For over a quarter of a century Sue Johnson‘s hands have been working in service to the state of Alabama.
Johnson has spent her life in Alabama. Born in Birmingham, she remembers her childhood days spent climbing in the dirt on the first turn of Talladega Speedway, which her grandfather, John P. Moss of Moss Thornton Construction, helped designed and build. In 3rd grade her family relocated to Selma, and Johnson finished high school there before going on to attend Judson College, a women’s college in Marion, Ala., where she discovered her love for Social Work.
She graduated in 1984 and after holding a few different jobs within the field, she ultimately found her calling in 1991 at Big Brothers Big Sisters of Birmingham, a non-profit organization whose mission is to “provide children facing adversity with strong and enduring, professionally supported one-to-one relationships that change their lives for the better, forever.”
Throughout the years, Johnson has worked in many areas within Big Brothers Big Sisters; starting as a Program Director, and rising to board member. She became Executive Director in 1999, and is the current CEO.
Thanks to her efforts, Big Brothers Big Sisters was named Non-Profit of the Year in 2011 and 2013 by the Birmingham Business Alliance. The organization has won various other awards including the Gold Standard Award from Big Brothers Big Sisters of America, the Parent’s Choice Award, and the Children’s Advocate Award.
Johnson herself was named Non-Profit CEO of the Year by the Birmingham Business Journal in 2017.
But Johnson’s reach stretches far beyond the Magic City — she has invested deeply in lives all across the state. Alabama Governors’ Bob Riley, Robert Bentley and Kay Ivey all appointed her to serve on the Serve Alabama Commission as a State Commissioner — an honor Johnson says has taught her much about how state level services coordinate, and helped her bridge the gap between state serves and non-profit services.
She is the current Board President for CAP (City Action Partnership), and previously served as President of the Big Brothers Big Sisters of Alabama State Association, where she now serves as Treasurer. Johnson is a current member of The Women’s Network, the Birmingham Children’s Policy Council, and the National Professional Association of Big Brothers Big Sisters of America. She also previously served as a Board member for Legal AID and Mentor Alabama.
In September of 2010 Johnson added “small business owner” to her already impressive resume when she and her husband became owners and operators of Dog Days of Birmingham, a business located in downtown.
“Being a small business owner whose business model includes giving back to the community makes my life whole. As my father says; ‘the world is round,’ and I firmly believe that we ‘reap what we sow,'” said Johnson. “My husband and I try to live this way. We have created a good life that provides us with what we need and gives us what we need to help others too. We are so blessed to have jobs that we love and that are successful.”
Johnson is a wise woman, with many years of experience in the professional world, and was kind enough to answer some of Alabama Today’s questions about her life, work and influences:
How have other women influenced your success?
I try to always honor other strong women as it has taken us, as women, a long time to be taken seriously by many people, including ourselves. I have been so lucky to have been guided by strong and supportive women.

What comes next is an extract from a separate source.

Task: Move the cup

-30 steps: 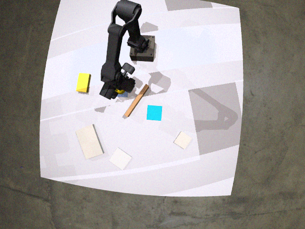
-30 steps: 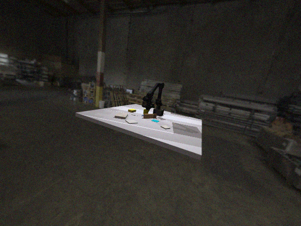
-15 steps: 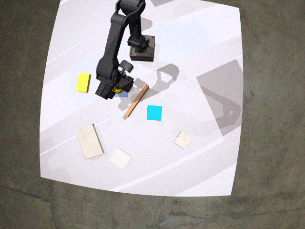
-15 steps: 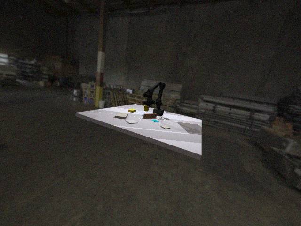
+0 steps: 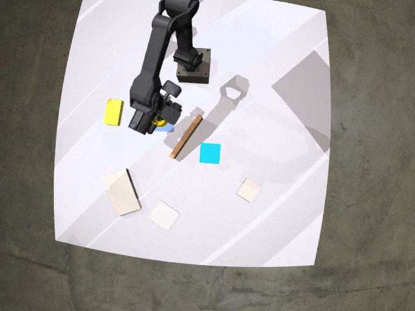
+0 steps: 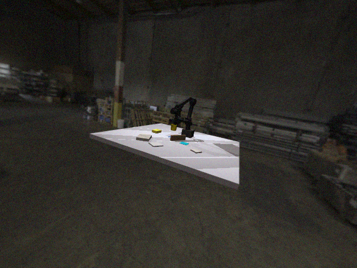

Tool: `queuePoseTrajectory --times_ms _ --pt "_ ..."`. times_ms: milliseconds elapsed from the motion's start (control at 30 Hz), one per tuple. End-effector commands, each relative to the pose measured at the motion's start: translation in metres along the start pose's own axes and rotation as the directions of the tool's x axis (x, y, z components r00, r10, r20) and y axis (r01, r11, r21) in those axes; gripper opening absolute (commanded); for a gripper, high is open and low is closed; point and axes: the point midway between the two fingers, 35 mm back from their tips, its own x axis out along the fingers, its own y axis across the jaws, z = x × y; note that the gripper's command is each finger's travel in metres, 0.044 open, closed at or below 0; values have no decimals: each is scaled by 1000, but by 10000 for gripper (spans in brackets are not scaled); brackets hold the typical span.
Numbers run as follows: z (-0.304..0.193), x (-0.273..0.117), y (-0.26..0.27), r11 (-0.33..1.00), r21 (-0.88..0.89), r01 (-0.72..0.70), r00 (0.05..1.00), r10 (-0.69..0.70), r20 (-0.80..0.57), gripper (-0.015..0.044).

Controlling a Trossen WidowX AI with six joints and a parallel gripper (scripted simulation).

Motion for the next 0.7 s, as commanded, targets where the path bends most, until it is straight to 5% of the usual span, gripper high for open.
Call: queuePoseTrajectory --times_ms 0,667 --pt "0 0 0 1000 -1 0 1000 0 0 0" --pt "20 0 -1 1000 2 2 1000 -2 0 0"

From my mother and aunt, to women I have worked for, women I have served with on Boards and Commissions, and women I have gone to school with. I have always been told by my mother, “if it were easy anyone could do it.”
What shaped your desire to help and mentor children?

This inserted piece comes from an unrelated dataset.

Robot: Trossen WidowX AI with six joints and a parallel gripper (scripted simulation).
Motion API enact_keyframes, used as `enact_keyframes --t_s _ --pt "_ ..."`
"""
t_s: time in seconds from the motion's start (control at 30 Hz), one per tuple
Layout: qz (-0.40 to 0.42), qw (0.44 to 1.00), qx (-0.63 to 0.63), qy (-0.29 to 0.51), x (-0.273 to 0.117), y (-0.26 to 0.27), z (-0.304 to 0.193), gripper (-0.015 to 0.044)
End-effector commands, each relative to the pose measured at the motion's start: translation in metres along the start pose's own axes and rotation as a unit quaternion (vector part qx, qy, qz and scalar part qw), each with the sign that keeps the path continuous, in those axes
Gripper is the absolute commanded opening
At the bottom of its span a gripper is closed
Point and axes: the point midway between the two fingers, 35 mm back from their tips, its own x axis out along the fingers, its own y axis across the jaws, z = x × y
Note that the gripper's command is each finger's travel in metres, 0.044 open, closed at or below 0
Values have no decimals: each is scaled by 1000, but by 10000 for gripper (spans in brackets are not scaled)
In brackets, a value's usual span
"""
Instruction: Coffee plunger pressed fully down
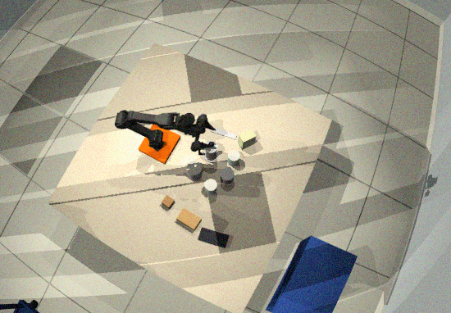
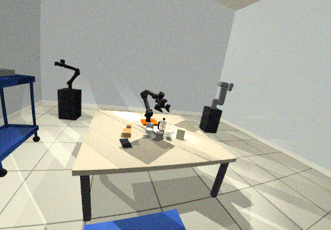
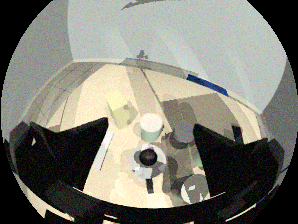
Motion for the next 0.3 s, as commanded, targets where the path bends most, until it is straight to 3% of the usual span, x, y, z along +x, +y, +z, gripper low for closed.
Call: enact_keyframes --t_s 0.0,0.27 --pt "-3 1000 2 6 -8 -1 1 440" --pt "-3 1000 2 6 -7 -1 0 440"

I live under the belief that children can only become what they can see. I grew up wanting to become a school teacher but when I entered college and took some social work classes I quickly realized that is the area I wanted to work in. It allowed me to work with the entire family and connect resources within the community, bringing them all together to solve problems; I found my niche.
I worked several different social work jobs; a nursing home, a battered women’s shelter, a hospital and finally Big Brothers Big Sisters. I realized being in a preventative agency that served children through mentoring was where I wanted to be and have remained here for 23 years. I have seen the impact that something as simple as a long lasting friendship has on a child who may be friendless, lacking confidence, scared or being bullied. I have seen that same child walk across the stage and receive his diploma and go on to gain successful employment, stay away from drugs, become a doting father, and a contributing member of our community, hundreds of times.
What advice would you give to young women seeking jobs in the non-profit sector?
You may not get rich but your soul will flourish.
My favorite thing about the non-profit sector is that it allows you to be creative in your decision making. You may not have the financial resources to solve your problems so you have to be patient sometimes or you have to find other people who can use their resources to help you.
My other piece of advice is always think big, look at what other successful non-profits are doing and don’t let anyone tell you something can’t be done if you really believe it will help the human condition or make a difference in lives around you. Keep your perspective and always know why you are doing what you are doing.
Keep close to your mission, stay humble, and take breaks.
In Johnson’s rare spare time she likes to work in her garden, travel with her husband, and play with her three dogs and her grandchildren.
For her service to the children of Birmingham, the State of Alabama, and to dog lovers in downtown Birmingham… it’s is undeniable — Sue Johnson is clearly a woman of influence.